I have an old machine with already working ADS Samba integration, but when I emerge world, it says shadow is conflict with pam-login, so I unmerge pam-login, then after that, emerge shadow, then...I can not login to my server. Since this is just a testing server, I don't mind to reinstall everything again from the beginning, so I reformat and reinstall Gentoo.

With this newer system, somehow, I can not authenticate my Windows machine to access Samba's sharing, although I tried to follow the example in this forum.

'wbinfo -u' works just fine, so as 'wbinfo -g', my ADS username, computers, groups are displayed correctly.

'getent passwd' seems only display my /etc/passwd file.

But when I tried to access from a Windows machine, it keeps on asking for password.
My log.winbindd seems ok, no error. Log.smbd also seems fine, only complaining about cups witch I dont use. Log.nmbd seems fine.

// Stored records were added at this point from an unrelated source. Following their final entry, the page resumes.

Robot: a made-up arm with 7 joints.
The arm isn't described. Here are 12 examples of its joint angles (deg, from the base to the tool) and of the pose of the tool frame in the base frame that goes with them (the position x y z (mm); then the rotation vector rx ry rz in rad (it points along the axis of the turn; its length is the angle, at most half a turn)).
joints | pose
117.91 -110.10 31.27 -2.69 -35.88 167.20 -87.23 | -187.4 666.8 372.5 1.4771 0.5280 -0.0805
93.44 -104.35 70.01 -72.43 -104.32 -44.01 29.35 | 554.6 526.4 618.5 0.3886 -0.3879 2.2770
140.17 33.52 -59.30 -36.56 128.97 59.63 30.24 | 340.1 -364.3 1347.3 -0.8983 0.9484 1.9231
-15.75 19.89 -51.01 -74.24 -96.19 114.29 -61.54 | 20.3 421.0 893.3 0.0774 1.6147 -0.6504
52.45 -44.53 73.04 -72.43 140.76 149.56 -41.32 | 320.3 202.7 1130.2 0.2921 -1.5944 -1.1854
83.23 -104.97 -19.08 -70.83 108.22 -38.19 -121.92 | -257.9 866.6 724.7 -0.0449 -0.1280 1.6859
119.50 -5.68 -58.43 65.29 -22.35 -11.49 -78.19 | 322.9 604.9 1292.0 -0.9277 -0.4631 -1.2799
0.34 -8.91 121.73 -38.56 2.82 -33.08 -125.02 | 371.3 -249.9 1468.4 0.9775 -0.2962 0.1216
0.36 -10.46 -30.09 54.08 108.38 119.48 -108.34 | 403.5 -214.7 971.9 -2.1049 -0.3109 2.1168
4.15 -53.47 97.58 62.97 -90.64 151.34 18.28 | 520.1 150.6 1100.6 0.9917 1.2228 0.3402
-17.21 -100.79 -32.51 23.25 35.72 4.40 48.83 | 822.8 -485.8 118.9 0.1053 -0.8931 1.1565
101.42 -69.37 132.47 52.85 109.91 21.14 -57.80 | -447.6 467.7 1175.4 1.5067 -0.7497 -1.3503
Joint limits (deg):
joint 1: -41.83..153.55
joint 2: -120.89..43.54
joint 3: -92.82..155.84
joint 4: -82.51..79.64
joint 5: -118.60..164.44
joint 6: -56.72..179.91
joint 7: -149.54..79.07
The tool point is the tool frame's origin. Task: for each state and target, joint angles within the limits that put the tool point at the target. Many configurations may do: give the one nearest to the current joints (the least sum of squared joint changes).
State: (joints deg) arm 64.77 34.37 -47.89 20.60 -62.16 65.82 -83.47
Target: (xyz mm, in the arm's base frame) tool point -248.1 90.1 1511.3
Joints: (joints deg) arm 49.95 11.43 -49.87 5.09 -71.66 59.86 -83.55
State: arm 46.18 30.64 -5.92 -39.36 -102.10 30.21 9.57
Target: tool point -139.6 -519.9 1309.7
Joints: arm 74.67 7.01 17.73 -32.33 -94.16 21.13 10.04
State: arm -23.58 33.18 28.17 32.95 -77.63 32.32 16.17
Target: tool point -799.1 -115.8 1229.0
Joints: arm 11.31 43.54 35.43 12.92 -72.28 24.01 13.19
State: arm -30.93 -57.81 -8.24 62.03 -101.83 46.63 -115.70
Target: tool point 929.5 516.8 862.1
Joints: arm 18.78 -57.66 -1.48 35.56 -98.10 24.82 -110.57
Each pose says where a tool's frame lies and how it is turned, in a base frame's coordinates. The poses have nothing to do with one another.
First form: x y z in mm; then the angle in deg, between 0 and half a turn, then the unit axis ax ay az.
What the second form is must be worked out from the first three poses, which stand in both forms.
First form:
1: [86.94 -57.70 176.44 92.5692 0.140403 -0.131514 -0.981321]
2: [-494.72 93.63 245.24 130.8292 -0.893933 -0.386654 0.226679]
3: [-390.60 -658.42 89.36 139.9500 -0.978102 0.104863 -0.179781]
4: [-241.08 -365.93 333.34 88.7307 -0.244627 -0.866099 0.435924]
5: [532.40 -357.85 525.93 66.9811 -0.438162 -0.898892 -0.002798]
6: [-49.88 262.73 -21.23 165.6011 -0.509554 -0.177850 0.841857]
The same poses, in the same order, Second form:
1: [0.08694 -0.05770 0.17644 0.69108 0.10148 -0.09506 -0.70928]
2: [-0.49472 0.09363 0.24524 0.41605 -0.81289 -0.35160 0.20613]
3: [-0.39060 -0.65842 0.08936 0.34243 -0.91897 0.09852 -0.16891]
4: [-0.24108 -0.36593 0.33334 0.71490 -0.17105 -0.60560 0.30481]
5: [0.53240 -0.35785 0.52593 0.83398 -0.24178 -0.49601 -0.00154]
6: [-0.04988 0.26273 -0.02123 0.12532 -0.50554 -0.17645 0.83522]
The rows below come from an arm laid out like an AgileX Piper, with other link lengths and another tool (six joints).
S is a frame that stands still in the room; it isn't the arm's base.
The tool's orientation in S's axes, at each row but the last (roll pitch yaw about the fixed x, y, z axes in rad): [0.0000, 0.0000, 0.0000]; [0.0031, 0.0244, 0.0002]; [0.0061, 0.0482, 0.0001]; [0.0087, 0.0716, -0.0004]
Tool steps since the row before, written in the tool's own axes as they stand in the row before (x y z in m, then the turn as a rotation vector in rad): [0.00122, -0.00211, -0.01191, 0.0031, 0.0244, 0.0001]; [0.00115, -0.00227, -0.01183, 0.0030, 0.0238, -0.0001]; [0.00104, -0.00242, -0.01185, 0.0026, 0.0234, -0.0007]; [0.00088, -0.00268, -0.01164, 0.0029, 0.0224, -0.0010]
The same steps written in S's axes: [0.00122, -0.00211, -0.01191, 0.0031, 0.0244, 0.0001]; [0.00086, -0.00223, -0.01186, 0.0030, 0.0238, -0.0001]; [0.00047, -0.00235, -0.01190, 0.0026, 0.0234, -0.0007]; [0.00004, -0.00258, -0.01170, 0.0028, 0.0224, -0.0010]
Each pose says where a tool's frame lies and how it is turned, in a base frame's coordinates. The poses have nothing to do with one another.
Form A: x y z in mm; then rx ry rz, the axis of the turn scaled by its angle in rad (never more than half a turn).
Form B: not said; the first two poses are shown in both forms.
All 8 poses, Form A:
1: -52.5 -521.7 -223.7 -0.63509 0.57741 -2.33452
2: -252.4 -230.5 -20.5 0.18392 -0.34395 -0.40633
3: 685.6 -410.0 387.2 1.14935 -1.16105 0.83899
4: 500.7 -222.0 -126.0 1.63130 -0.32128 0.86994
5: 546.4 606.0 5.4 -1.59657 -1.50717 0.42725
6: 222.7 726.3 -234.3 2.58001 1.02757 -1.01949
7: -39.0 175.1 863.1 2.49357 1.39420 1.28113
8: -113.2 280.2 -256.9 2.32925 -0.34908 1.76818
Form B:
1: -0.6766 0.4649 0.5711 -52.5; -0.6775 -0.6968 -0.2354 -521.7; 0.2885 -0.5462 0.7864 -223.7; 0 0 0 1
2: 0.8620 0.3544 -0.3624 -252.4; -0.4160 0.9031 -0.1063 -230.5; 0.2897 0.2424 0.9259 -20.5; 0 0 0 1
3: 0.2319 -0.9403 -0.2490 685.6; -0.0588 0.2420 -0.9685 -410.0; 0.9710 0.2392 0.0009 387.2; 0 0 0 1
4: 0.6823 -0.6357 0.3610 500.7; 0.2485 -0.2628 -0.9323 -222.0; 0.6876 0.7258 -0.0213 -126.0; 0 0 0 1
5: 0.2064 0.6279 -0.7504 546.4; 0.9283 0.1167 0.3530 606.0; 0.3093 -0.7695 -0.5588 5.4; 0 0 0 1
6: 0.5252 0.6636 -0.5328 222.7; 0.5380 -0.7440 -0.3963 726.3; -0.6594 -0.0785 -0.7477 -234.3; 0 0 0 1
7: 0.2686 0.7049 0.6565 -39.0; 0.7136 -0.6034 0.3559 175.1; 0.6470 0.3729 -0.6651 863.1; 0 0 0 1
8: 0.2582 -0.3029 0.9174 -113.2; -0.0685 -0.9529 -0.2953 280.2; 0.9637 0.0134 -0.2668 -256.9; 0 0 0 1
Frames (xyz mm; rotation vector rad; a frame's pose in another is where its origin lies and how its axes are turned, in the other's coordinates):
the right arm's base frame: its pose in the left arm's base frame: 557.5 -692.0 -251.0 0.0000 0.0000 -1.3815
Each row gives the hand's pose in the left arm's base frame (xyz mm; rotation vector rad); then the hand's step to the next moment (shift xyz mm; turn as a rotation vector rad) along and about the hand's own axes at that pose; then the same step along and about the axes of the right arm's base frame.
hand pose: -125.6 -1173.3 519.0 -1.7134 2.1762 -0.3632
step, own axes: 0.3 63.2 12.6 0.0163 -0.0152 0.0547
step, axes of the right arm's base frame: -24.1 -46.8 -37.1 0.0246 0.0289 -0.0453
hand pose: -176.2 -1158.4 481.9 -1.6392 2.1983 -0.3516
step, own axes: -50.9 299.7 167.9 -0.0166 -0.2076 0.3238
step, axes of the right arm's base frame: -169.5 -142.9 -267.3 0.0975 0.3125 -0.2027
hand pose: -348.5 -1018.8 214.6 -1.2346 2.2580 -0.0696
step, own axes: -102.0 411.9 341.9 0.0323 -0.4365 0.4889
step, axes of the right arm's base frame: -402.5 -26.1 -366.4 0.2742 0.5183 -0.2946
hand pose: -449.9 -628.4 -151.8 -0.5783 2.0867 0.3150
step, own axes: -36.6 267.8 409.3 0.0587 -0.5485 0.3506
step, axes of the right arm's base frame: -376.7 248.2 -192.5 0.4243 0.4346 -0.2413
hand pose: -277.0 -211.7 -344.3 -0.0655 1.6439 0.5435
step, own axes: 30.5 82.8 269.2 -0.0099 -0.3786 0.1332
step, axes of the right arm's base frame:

Anybody can confirm if there is nothing to do with shadow vs pam-login conflict ( because of /etc/pam.d/samba ) ? My suspicion is my previous system using pam-login while newer system using shadow.

Thank you so much.
Andy

Hmmm...it turns out that I don't have /lib/security/pam_winbind.so.
Add the 'winbind' to USE inside /etc/make.conf, recomplie Samba, and voila ! Authentication to ADS works !

Case closed.

[maalth]

I apologize that I haven't been around in the last few years. I wound up moving and getting a new job which unfortunately I had to go offline for quite a while. I intend to update this doc (sometime soon) to integrate with Windows 2003 and the latest version of Samba.

[ali3nx]

Good howto but the only problem is using winbind which limits your options and can cause problems with ldap consistancy in some situations.

http://wiki.samba.org/index.php/Samba%2 ... y_%26_LDAP

[maalth]

Samba's been updated many times in the last 7 years so I'd have to update the howto anyway.

[Majed17]

WORD UP! I got it working. I had to add winbind to the /etc/pam.d/samba config file, duh.

*whew*

i didn't find any information about adding windbind to /etc/pam.d/samba however i did find this:
http://forums.gentoo.org/viewtopic-t-44 ... art-0.html
which is adding windbind to /etc/pam.d/system-auth
but that was not what solved my problem of windows constantly asking for logins and usernames and paswords. what solved was:
Disable NSCD

The service NSCD (Name Service Caching Daemon) seriously interferes with Winbind authentication and must be completely disabled before enabling Winbind.

To do this, edit /etc/nscd.conf. Edit these three lines:

enable-cache passwd yes
enable-cache group yes
enable-cache hosts yes

They should read:

enable-cache passwd no
enable-cache group no
enable-cache hosts no

This disables all NSCD caching.

taken from : http://www.stuartellis.eu/articles/linu ... directory/

[VinzC]

Hi guys.

Is it possible that two samba servers that have joined the same AD domain (e.g. "MYCOMPANY") do not map domain users and groups to the same [numeric] ID's? For instance, I have a Debian server that maps a group to GID 10243 and the same group is mapped to GID 10007201 on a QNAP network attached storage that was joined to the domain. It goes even further for domain groups are listed (using getent) without the domain part (e.g. "IT") on the Debian server while the QNAP shows domain groups with the domain name as a prefix (i.e. "MYCOMPANY+IT"). That clearly causes troubles for backup in my case for I need to backup/copy files onto a remote machine with the same security attributes so that the users owning their data can retrieve copies from the backup machine.

Can anyone confirm this? How's the best and trouble-less way to get to that point?

Thanks a lot in advance for any hint/suggestion.